Closely check the following:

Azure Route tables

All hub-spoke VNETs need a pair of route tables going to the central FW. Check that both are set up correctly.

Azure FW Rules

The VNET/subnet needs to be able to connect to the on-prem DCs for joining the domain. Make sure that the rules are set up correctly:

VNET Peering

Check that both the Hub + Spoke VNETs have their individual peering in place. If you get an error message like this, it means that the peering is not working:

Additional troubleshooting

Windows domain joining requires the following ports to be opened. Check from the VM or using built-in azure tools.

Client Port(s) Server Port Service
1024-65535/TCP 135/TCP RPC Endpoint Mapper
1024-65535/TCP 1024-65535/TCP RPC for LSA, SAM, NetLogon (*)
1024-65535/TCP/UDP 389/TCP/UDP LDAP
1024-65535/TCP 636/TCP LDAP SSL
1024-65535/TCP 3268/TCP LDAP GC
1024-65535/TCP 3269/TCP LDAP GC SSL
53,1024-65535/TCP/UDP 53/TCP/UDP DNS
1024-65535/TCP/UDP 88/TCP/UDP Kerberos
1024-65535/TCP 445/TCP SMB
1024-65535/TCP 1024-65535/TCP FRS RPC (*)

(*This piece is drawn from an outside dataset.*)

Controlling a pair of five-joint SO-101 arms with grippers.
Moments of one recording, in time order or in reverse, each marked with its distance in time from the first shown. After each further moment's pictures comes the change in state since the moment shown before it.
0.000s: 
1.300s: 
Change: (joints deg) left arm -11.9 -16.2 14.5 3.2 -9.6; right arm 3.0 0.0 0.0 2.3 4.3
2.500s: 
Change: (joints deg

PS: Connection troubleshoot is a good tool.

AD Join manually to test

If the above points has been verified, the AD join should work as expected, but if not you might want to try joining the domain manually from the VM to troubleshoot. Domain join logs are best read from the stored location in Windows VMs:

%windir%\debug\Netsetup.log

Event log: Error 64 event ID 4097

Manually testing joining the domain:

Error: The specified network name is no longer available

Resolution

In this case, it was missing a route table back from the hub that caused the packets to not come back to the VM. It was fixed by creating the missing route in the hub UDRs.